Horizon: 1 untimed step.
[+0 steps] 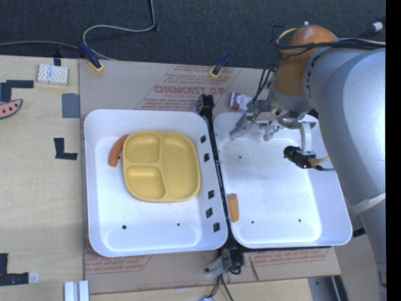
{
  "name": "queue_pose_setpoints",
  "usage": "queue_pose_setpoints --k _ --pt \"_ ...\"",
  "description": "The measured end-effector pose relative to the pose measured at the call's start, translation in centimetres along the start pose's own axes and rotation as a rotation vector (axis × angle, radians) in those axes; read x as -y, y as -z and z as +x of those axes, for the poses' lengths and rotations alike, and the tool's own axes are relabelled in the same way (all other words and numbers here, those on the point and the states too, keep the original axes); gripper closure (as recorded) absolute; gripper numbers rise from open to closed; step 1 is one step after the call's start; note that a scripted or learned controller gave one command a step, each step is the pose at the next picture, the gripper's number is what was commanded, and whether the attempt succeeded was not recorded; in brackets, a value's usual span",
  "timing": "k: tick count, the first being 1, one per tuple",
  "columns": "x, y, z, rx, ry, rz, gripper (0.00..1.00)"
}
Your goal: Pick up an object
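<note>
A small orange piece [233, 207] lies in the right bin [282, 227], against its left wall. An orange sausage-shaped item [115, 150] rests in the left bin [150, 237], touching the left edge of a yellow divided plate [161, 165]. My gripper [254, 130] hangs over the far left part of the right bin, well above and behind the orange piece. Its two fingers are spread open with nothing between them. The grey arm with its orange band [301, 55] covers the bin's far right corner.
A small red and white packet [237, 100] lies on the cardboard just behind the right bin. Two blue and yellow clamps [92, 56] hold the cardboard's back edge. A black divider [212, 162] runs between the bins.
</note>
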State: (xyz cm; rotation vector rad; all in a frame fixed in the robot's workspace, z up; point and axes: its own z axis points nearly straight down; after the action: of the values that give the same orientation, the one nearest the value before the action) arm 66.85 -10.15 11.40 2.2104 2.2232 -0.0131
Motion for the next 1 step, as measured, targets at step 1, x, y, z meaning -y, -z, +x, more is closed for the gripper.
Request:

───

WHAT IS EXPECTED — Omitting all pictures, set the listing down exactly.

ANSWER FOR THE TASK —
Horizon: 1 untimed step.
[+0 steps] 
{
  "name": "queue_pose_setpoints",
  "usage": "queue_pose_setpoints --k _ --pt \"_ ...\"",
  "description": "The measured end-effector pose relative to the pose measured at the call's start, translation in centimetres along the start pose's own axes and rotation as a rotation vector (axis × angle, radians) in those axes; read x as -y, y as -z and z as +x of those axes, for the poses' lengths and rotations alike, and the tool's own axes are relabelled in the same way (all other words and numbers here, those on the point and the states too, keep the original axes); gripper closure (as recorded) absolute; gripper numbers rise from open to closed; step 1 is one step after the call's start; note that a scripted or learned controller gave one command a step, each step is the pose at the next picture, the gripper's number is what was commanded, and whether the attempt succeeded was not recorded; in brackets, a value's usual span",
  "timing": "k: tick count, the first being 1, one per tuple",
  "columns": "x, y, z, rx, ry, rz, gripper (0.00..1.00)"
}
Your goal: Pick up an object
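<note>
A small orange piece [233, 207] lies in the right bin [282, 227], against its left wall. An orange sausage-shaped item [115, 150] rests in the left bin [150, 237], touching the left edge of a yellow divided plate [161, 165]. My gripper [254, 130] hangs over the far left part of the right bin, well above and behind the orange piece. Its two fingers are spread open with nothing between them. The grey arm with its orange band [301, 55] covers the bin's far right corner.
A small red and white packet [237, 100] lies on the cardboard just behind the right bin. Two blue and yellow clamps [92, 56] hold the cardboard's back edge. A black divider [212, 162] runs between the bins.
</note>
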State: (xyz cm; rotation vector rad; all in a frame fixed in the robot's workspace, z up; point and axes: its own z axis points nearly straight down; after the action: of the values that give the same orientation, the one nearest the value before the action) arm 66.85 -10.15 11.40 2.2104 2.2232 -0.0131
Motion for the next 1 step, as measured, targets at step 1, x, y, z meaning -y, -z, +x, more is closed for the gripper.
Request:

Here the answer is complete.